Data excerpts =
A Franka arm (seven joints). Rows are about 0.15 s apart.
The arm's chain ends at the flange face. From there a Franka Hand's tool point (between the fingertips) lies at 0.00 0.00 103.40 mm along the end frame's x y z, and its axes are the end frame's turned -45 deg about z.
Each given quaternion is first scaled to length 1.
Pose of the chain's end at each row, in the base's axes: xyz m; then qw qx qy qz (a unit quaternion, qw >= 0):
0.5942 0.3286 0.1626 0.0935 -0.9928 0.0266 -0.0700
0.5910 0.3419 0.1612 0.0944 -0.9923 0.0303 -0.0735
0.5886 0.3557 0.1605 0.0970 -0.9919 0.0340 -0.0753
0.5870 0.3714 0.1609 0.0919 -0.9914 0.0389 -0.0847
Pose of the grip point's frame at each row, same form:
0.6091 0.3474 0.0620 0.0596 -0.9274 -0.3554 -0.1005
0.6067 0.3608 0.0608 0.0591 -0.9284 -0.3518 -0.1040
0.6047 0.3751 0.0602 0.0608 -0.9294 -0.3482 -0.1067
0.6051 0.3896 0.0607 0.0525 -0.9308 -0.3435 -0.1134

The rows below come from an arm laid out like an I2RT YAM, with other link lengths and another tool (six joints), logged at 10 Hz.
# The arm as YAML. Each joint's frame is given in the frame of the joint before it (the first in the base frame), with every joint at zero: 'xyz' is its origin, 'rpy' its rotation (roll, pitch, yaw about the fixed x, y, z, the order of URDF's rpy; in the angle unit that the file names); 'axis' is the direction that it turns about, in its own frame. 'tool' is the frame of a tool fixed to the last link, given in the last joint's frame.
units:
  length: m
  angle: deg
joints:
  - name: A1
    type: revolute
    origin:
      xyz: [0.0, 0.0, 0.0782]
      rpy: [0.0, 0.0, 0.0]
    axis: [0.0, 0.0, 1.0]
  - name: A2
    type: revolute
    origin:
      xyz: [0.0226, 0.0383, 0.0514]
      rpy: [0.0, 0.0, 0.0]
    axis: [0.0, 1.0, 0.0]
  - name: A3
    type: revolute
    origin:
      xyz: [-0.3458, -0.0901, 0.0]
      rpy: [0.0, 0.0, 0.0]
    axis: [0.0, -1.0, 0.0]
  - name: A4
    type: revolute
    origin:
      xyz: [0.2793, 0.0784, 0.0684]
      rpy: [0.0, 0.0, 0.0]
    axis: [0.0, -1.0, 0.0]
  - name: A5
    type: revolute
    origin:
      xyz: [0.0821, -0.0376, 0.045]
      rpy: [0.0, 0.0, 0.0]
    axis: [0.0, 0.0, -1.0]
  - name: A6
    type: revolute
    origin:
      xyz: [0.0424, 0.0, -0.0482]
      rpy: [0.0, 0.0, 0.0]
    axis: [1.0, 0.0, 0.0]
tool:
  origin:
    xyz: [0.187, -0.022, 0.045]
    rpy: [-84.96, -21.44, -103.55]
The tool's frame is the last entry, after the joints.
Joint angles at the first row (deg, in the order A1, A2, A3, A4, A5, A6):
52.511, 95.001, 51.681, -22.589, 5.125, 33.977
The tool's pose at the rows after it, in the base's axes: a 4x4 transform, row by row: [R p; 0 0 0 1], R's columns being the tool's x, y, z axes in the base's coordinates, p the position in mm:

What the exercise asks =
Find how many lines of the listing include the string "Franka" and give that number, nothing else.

Solution for this problem =
2